» **TASK ITEM**
Which lines in the data below contain the word "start"? Pull each of them out.

» **RECORDED INFORMATION**
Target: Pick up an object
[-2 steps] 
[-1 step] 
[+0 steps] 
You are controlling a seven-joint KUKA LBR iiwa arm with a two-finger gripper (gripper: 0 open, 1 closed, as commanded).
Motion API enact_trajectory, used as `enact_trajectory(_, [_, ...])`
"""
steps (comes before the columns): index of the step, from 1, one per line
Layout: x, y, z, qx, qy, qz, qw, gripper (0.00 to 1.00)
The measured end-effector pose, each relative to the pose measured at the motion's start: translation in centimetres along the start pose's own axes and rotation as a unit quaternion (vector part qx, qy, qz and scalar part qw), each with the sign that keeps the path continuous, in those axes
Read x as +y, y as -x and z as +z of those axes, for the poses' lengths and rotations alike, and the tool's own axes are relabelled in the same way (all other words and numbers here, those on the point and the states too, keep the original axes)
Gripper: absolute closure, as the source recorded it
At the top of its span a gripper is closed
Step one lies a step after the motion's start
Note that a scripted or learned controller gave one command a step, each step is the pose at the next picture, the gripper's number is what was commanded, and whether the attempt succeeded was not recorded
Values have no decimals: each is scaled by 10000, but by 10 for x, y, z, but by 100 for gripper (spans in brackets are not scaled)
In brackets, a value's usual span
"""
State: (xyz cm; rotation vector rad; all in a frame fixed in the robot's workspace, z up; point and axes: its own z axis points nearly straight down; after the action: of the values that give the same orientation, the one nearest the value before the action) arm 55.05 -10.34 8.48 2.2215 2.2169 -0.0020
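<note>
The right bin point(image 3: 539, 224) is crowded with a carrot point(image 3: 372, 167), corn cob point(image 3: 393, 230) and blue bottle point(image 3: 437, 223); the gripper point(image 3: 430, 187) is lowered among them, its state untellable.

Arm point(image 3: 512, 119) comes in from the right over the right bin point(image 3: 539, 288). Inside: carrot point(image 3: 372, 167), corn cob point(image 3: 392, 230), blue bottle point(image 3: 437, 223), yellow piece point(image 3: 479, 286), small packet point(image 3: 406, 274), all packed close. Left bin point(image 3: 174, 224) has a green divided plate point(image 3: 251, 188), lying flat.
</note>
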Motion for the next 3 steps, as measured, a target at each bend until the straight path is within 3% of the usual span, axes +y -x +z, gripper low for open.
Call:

» **TASK RESPONSE**
The measured end-effector pose, each relative to the pose measured at the motion's start: translation in centimetres along the start pose's own axes and rotation as a unit quaternion (vector part qx, qy, qz and scalar part qw), each with the sign that keeps the path continuous, in those axes
Step one lies a step after the motion's start

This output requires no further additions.